### YOUR INSTRUCTIONS
What lines in the entries hold the string "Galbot"? List them.

### RECORDS FOR THE EXERCISE
[Start of section]

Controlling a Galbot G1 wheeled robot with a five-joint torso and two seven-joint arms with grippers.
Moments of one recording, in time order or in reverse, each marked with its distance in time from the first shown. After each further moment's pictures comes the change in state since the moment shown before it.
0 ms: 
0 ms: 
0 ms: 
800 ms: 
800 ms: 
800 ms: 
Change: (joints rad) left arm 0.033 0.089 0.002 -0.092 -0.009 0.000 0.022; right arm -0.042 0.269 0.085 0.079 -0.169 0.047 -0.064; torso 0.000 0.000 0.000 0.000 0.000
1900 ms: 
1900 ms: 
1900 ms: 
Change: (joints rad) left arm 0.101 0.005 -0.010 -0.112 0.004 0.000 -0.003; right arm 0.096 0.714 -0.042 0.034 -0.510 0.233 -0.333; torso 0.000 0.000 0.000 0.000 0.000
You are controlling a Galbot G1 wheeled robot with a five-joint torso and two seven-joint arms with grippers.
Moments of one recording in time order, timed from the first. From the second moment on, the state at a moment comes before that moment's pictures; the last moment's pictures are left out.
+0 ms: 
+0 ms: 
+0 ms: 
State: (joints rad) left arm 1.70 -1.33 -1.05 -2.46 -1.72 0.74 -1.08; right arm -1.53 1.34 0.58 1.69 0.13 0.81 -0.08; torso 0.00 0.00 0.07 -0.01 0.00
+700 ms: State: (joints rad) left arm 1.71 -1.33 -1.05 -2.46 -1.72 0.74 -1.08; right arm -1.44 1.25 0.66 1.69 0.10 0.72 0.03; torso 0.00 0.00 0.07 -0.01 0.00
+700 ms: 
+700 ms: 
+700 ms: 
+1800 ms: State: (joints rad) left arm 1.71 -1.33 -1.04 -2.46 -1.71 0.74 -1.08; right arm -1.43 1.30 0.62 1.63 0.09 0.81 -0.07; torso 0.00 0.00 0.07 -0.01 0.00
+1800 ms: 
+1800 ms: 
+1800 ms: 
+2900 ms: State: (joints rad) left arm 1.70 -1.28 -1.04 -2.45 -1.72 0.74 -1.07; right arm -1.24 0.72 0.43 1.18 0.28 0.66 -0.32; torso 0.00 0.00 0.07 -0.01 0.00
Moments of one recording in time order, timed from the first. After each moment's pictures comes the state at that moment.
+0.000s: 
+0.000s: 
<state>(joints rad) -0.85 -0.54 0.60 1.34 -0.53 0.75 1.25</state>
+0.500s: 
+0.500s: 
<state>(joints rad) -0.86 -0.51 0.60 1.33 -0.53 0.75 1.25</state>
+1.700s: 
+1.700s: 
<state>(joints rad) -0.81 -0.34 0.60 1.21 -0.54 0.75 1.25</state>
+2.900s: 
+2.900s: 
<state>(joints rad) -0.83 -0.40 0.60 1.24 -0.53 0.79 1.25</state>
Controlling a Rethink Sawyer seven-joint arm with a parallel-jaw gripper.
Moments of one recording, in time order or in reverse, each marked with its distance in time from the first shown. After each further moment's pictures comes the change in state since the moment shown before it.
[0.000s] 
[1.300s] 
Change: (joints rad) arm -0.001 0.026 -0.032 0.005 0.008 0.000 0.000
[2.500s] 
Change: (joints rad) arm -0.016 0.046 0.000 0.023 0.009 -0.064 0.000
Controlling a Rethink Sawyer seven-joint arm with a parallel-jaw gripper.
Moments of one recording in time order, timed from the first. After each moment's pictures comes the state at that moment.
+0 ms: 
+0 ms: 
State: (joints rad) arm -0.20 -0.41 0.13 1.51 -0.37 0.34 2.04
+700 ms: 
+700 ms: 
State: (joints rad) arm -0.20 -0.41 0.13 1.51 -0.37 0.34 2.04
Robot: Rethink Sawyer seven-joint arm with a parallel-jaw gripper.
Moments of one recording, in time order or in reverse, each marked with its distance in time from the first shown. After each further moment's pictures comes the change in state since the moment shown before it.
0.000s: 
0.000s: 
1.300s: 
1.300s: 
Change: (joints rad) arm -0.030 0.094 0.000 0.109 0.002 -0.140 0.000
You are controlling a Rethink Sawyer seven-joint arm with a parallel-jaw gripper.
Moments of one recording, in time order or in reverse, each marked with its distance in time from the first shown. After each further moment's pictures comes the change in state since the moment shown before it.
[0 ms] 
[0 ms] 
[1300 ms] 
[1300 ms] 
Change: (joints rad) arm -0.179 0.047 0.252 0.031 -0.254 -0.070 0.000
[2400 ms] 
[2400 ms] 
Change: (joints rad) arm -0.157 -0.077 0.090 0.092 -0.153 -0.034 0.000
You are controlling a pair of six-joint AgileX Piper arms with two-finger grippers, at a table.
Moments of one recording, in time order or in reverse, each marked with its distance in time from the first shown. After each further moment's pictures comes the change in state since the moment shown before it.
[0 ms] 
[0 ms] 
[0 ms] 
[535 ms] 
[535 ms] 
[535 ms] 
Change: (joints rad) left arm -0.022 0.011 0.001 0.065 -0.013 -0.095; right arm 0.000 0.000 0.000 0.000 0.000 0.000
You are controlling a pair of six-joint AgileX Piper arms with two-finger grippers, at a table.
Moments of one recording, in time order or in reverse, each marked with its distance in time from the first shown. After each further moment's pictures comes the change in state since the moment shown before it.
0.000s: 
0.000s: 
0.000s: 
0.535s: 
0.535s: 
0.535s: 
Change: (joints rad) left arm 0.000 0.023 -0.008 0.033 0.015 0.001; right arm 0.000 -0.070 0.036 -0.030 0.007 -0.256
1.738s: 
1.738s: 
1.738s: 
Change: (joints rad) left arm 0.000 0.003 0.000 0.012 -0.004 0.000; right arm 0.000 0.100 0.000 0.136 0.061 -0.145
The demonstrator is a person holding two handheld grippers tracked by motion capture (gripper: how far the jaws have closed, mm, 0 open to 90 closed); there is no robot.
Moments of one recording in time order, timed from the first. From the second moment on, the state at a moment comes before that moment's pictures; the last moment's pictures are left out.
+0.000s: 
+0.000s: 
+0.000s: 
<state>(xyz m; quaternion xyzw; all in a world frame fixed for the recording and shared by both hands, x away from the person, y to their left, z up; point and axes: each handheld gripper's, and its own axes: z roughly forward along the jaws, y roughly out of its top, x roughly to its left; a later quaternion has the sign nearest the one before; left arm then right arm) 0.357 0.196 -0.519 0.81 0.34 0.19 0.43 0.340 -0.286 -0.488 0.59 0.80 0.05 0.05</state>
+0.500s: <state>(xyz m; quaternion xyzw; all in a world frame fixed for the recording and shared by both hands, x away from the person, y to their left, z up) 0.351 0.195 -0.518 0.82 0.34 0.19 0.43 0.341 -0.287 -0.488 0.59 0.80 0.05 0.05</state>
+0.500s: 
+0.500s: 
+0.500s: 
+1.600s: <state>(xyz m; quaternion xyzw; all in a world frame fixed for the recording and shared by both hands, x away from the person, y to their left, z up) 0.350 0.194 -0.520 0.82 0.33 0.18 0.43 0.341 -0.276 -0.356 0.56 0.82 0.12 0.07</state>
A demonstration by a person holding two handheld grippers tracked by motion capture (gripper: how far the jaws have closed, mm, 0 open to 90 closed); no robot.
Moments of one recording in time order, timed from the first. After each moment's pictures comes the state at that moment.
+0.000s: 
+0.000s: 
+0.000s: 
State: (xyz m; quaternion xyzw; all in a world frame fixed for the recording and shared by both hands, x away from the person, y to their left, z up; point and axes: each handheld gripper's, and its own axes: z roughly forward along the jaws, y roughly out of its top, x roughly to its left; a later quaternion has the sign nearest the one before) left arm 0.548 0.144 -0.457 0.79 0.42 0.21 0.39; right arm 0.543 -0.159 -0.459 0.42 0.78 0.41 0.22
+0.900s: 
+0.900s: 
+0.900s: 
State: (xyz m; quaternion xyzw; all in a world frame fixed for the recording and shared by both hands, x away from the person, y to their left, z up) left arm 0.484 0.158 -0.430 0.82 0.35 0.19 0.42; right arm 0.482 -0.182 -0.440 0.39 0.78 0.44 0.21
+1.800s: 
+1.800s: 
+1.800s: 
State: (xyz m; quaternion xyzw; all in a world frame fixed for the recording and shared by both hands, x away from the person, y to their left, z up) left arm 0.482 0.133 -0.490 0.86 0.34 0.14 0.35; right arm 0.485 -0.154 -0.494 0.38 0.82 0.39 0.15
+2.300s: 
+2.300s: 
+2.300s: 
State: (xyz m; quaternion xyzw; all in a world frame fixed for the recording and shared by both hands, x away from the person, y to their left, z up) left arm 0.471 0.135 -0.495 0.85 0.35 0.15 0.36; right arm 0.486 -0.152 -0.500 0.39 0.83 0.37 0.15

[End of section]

### YOUR RESPONSE
Controlling a Galbot G1 wheeled robot with a five-joint torso and two seven-joint arms with grippers.
You are controlling a Galbot G1 wheeled robot with a five-joint torso and two seven-joint arms with grippers.

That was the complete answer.